▶ _What is needed_
Retype the whole listing below, character for character.

▶ _Records for processing_
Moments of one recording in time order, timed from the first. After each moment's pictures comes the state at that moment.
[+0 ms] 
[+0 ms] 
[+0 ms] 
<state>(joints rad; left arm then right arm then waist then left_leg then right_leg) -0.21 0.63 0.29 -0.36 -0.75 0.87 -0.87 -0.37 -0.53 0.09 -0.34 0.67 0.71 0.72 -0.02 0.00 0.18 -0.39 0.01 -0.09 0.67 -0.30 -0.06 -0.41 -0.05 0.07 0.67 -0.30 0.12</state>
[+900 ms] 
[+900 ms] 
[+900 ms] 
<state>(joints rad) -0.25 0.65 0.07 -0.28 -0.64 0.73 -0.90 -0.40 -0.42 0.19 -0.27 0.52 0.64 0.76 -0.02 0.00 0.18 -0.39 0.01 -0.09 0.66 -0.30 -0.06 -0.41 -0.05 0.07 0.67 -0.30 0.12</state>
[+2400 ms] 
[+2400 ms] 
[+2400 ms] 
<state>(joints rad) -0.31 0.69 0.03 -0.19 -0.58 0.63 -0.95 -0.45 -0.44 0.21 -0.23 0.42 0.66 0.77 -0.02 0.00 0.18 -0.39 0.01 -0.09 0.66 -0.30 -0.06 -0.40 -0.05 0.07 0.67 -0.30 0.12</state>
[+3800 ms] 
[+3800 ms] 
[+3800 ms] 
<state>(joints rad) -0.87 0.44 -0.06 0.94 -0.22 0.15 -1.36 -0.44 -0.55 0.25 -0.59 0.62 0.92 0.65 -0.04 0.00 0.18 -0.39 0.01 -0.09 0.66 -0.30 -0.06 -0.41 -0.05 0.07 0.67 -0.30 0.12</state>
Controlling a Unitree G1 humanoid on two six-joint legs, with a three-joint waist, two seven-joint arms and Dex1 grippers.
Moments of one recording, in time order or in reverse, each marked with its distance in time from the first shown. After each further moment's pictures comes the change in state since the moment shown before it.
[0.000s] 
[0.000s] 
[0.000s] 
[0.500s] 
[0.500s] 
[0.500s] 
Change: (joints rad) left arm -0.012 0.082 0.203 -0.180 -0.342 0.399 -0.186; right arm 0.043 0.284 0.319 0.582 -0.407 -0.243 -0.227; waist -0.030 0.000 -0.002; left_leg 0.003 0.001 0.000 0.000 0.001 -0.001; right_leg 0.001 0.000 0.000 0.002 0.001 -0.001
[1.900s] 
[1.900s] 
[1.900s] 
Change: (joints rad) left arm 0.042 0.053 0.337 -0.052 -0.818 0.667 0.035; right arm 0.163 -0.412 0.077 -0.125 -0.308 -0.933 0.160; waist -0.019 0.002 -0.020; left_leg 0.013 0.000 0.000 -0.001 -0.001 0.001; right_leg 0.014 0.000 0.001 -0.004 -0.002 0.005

▶ _Expected answer_
Moments of one recording in time order, timed from the first. After each moment's pictures comes the state at that moment.
[+0 ms] 
[+0 ms] 
[+0 ms] 
<state>(joints rad; left arm then right arm then waist then left_leg then right_leg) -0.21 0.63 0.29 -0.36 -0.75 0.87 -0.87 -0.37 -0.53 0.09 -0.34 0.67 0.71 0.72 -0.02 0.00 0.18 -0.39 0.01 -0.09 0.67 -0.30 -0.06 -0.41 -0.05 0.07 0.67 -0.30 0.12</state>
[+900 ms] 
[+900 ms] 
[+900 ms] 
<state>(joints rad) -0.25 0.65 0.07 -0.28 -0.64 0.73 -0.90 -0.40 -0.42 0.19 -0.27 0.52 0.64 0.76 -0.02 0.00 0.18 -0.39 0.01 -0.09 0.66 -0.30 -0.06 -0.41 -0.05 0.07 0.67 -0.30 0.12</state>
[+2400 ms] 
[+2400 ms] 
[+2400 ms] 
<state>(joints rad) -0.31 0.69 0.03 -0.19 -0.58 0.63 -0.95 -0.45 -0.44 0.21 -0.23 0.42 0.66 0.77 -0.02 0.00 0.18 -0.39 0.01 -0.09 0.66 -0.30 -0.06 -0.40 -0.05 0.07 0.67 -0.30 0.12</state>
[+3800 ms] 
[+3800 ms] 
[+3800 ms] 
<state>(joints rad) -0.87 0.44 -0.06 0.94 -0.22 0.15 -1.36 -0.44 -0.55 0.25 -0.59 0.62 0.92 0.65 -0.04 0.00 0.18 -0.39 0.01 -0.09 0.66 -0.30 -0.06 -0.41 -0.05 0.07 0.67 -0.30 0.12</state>
Controlling a Unitree G1 humanoid on two six-joint legs, with a three-joint waist, two seven-joint arms and Dex1 grippers.
Moments of one recording, in time order or in reverse, each marked with its distance in time from the first shown. After each further moment's pictures comes the change in state since the moment shown before it.
[0.000s] 
[0.000s] 
[0.000s] 
[0.500s] 
[0.500s] 
[0.500s] 
Change: (joints rad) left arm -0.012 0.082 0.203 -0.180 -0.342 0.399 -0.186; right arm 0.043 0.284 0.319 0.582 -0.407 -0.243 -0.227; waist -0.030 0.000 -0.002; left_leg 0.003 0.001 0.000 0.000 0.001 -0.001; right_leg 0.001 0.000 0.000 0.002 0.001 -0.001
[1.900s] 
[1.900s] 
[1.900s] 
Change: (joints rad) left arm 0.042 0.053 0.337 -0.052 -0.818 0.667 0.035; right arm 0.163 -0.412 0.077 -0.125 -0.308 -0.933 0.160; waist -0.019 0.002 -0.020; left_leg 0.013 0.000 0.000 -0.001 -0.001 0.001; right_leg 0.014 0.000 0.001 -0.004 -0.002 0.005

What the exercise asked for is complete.